[Records from a dataset]

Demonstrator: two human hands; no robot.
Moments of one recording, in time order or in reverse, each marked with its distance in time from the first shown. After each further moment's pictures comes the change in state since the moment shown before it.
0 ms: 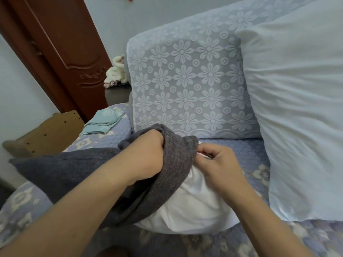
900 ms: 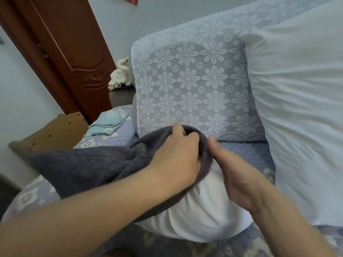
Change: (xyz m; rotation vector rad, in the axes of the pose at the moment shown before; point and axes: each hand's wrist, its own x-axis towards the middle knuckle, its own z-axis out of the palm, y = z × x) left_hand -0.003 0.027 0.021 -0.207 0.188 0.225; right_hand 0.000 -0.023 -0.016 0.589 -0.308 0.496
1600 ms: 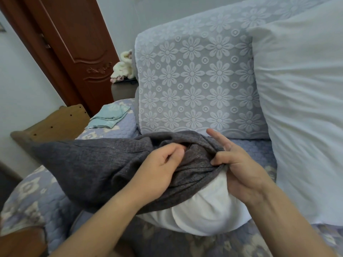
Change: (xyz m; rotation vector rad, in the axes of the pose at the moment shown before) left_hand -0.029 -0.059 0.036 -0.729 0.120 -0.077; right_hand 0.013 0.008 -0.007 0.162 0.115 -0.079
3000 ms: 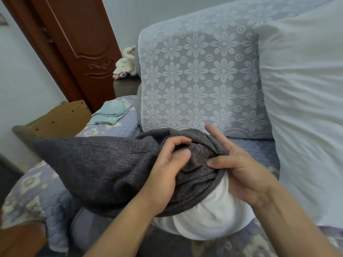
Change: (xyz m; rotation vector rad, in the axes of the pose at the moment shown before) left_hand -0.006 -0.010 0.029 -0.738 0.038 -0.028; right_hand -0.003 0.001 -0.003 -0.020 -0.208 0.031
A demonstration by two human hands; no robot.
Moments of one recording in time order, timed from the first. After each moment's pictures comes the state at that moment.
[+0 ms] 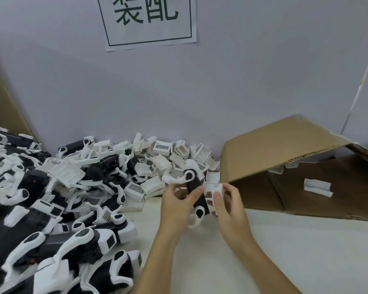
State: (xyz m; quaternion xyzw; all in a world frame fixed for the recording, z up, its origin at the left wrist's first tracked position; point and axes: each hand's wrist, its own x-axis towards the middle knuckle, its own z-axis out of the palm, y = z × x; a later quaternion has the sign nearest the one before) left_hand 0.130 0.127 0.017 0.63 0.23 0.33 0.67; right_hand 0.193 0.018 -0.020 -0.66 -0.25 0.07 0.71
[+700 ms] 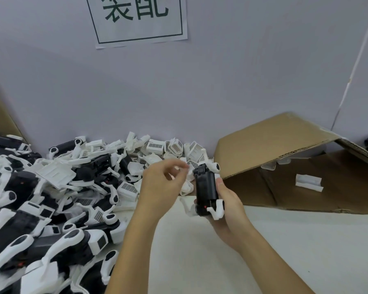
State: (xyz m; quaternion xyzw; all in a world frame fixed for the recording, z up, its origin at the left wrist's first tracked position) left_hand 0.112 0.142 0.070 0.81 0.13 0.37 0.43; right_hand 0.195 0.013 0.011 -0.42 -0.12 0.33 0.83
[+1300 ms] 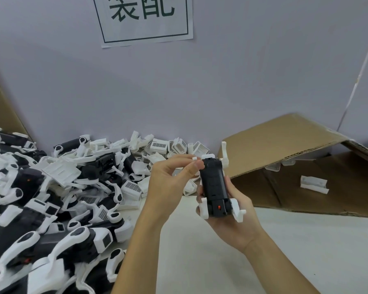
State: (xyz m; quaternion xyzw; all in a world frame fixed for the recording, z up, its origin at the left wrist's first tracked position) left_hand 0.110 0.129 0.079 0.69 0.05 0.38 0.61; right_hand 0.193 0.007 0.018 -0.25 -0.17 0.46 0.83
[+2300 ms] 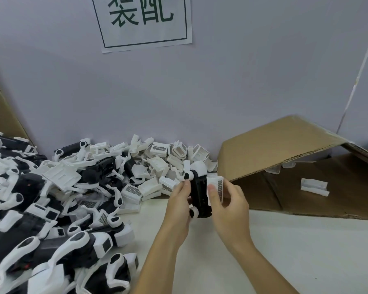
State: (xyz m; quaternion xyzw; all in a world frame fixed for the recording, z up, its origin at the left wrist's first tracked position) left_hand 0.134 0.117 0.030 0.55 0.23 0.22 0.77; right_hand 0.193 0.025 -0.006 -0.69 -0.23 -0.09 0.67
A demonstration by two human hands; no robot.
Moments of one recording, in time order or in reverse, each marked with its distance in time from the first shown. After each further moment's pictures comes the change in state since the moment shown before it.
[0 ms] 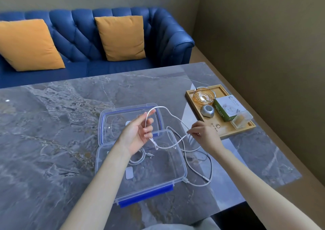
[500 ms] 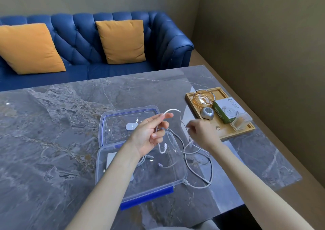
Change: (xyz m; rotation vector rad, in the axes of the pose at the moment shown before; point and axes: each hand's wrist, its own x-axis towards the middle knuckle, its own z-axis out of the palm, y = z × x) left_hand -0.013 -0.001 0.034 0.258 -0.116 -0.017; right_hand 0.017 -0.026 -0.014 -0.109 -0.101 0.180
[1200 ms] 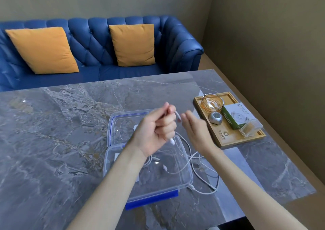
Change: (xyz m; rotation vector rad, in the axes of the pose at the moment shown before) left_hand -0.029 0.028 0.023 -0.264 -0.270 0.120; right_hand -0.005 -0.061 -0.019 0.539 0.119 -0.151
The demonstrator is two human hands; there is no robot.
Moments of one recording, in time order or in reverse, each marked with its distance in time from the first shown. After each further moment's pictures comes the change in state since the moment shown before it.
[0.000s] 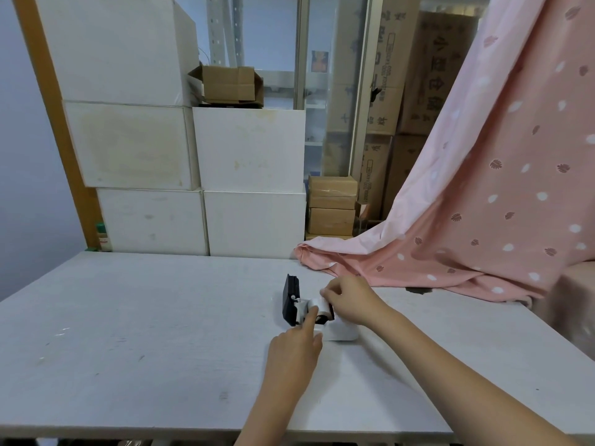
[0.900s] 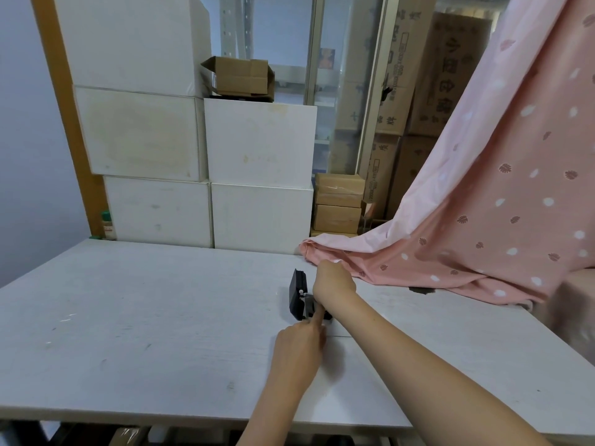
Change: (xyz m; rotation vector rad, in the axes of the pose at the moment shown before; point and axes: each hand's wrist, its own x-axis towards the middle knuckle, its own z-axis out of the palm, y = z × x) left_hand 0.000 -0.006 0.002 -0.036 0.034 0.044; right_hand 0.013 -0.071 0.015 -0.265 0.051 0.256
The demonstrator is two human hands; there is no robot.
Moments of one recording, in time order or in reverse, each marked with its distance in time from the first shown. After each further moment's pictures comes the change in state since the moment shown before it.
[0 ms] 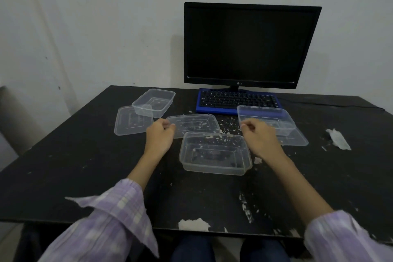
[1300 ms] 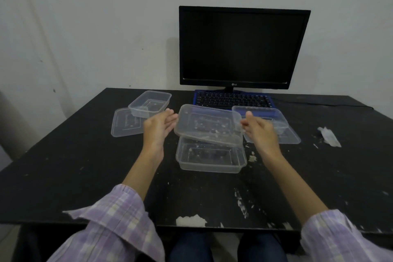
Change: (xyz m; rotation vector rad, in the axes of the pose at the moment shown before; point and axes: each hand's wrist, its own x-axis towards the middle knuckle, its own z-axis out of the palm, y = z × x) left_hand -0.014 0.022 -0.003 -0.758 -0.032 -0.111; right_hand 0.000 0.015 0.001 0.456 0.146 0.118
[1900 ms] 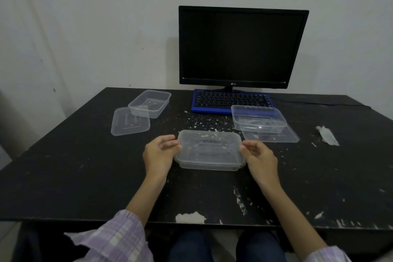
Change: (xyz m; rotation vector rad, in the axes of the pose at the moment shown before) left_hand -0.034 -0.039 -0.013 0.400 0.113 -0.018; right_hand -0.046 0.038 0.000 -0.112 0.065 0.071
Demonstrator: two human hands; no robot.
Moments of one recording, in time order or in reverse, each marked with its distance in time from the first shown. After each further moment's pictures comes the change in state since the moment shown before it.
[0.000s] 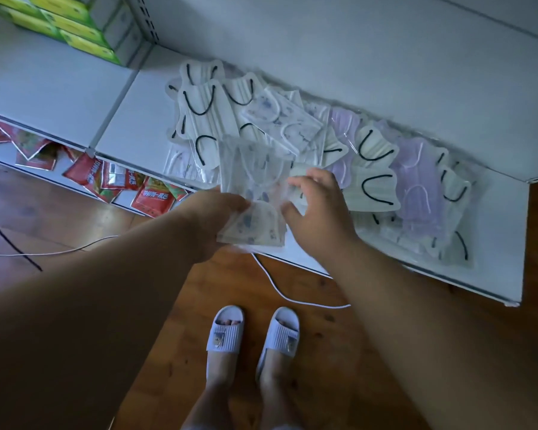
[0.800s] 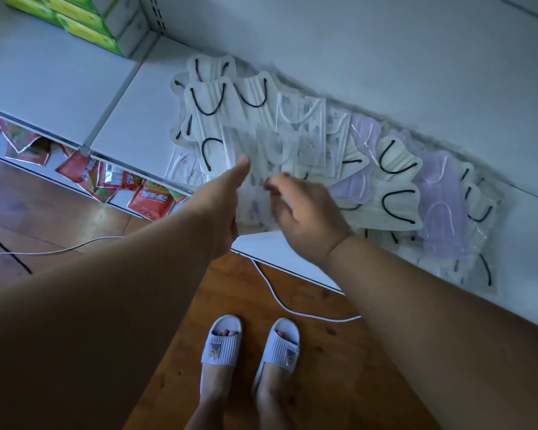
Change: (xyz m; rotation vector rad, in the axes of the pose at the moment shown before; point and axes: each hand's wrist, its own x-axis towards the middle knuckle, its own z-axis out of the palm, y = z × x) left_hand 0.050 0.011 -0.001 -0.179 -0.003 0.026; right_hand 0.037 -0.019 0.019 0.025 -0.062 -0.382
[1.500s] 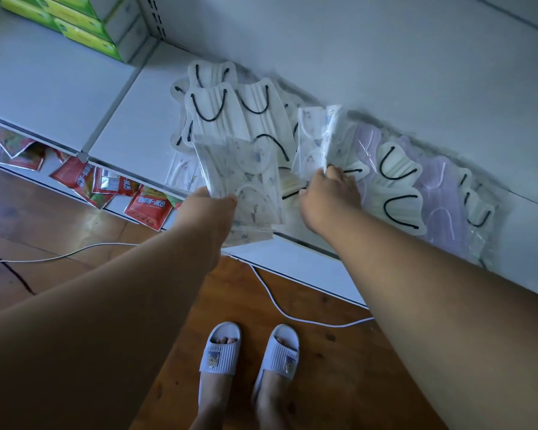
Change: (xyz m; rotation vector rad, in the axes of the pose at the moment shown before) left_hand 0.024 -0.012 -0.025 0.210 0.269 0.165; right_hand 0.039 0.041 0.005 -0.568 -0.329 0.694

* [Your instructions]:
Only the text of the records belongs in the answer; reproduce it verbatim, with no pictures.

* [Exercise result]:
Demonstrator: two human hands; no robot.
Moments of one recording, in time order or in reverse, each marked with its distance in time from the first shown. After each further moment's pictures comes the change in state since the moment shown before it.
0 ms: 
900 ms: 
Change: (xyz m; rotation vector rad, in the axes of the pose at the moment shown before; point and axes: each hand's wrist, its own x-axis towards the middle knuckle, its own z-axis out of the palm, y = z × x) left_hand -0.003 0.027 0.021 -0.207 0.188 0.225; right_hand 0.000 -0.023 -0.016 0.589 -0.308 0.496
1600 ms: 
Change: (xyz m; rotation vector rad, in the axes of the pose at the moment shown before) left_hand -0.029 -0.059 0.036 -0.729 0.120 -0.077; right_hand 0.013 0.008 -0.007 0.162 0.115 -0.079
3000 ms: 
Change: (xyz m; rotation vector rad, in the axes of the pose at the moment shown before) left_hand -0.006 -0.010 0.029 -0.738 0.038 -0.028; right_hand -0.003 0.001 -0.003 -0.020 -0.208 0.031
A demonstration by two human hands; no robot.
Moments of one recording in time order, timed from the first. After each moment's pictures comes the state at that moment.
[+0 ms] 
State: (xyz m; quaternion xyzw; all in a world frame fixed for the recording, z up, its origin at the left wrist's first tracked position; point and axes: each hand's wrist, its own x-axis towards the middle knuckle, its own z-axis out of the palm, y = z × x; a later quaternion has the sign nearest the one before) left_hand 0.130 0.127 0.017 0.63 0.23 0.33 0.67; right_hand 0.193 0.018 -0.020 -0.66 -0.25 0.07 0.71
[+700 ms] 
State: (xyz m; quaternion xyzw; all in a world frame fixed for the recording, z up, its origin at the left wrist's first tracked position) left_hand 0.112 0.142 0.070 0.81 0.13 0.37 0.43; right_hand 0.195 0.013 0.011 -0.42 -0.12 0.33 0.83
[+1300 ms] 
State: (xyz m; quaternion xyzw; all in a world frame fixed for the recording, z up, its origin at the left wrist's first tracked position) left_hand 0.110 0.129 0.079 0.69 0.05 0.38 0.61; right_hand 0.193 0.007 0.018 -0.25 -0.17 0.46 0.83
[+2300 ms] 
State: (xyz m; quaternion xyzw; all in a world frame fixed for the recording, z up, its origin at the left wrist's first tracked position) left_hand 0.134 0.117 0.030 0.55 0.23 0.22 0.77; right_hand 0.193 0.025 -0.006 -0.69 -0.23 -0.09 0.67
A demonstration by two human hands; no robot.
Moments of one recording, in time order or in reverse, each marked with its distance in time from the first shown. After each further moment's pictures comes the change in state since the moment shown before it.
[0 ms] 
[500 ms] 
Change: (xyz m; rotation vector rad, in the axes of the pose at the moment shown before; point and axes: each hand's wrist, its own x-axis towards the middle knuckle, its own z-axis out of the palm, y = z × x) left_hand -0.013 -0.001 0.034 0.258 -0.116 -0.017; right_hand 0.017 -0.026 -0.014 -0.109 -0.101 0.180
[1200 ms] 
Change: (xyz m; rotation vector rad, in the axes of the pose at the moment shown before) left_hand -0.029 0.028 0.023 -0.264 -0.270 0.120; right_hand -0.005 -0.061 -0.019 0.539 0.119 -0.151
The demonstrator is two human hands; there is no robot.
Moments of one recording, in time order or in reverse, each marked with its distance in time from the first shown. After each further moment's pictures comes the change in state since the moment shown before it.
[0.000s] 
[0.900s] 
Change: (xyz m; rotation vector rad, in the axes of the pose at the moment shown before; point and axes: each hand's wrist, its own x-axis towards the middle knuckle, its own z-axis out of the palm, y = z × x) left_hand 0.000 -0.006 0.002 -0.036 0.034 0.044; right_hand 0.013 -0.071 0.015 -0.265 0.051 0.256
The demonstrator is two human hands; there is no robot.
Moments of one recording, in time order or in reverse, each marked with its distance in time from the first shown. After each further moment's pictures comes the change in state since the moment shown before it.
[0 ms] 
[1300 ms] 
Change: (xyz m; rotation vector rad, in the axes of the pose at the moment shown before; point and axes: each hand's wrist, its own x-axis towards the middle knuckle, its own z-axis out of the palm, y = z × x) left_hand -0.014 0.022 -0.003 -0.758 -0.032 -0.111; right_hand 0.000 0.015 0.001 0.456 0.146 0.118
[1900 ms] 
Change: (xyz m; rotation vector rad, in the axes of the pose at the moment shown before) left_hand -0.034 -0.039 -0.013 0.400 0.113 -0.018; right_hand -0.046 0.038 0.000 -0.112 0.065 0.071
Demonstrator: two human hands; no robot.
Moments of one recording, in time order or in reverse, each marked with its distance in time from the first shown. After each further moment's pictures comes the change in state since the moment shown before it.
[0.000s] 
[0.800s] 
Change: (xyz m; rotation vector rad, in the axes of the pose at the moment shown before; point and axes: each hand's wrist, its own x-axis towards the middle knuckle, its own z-axis out of the palm, y = z × x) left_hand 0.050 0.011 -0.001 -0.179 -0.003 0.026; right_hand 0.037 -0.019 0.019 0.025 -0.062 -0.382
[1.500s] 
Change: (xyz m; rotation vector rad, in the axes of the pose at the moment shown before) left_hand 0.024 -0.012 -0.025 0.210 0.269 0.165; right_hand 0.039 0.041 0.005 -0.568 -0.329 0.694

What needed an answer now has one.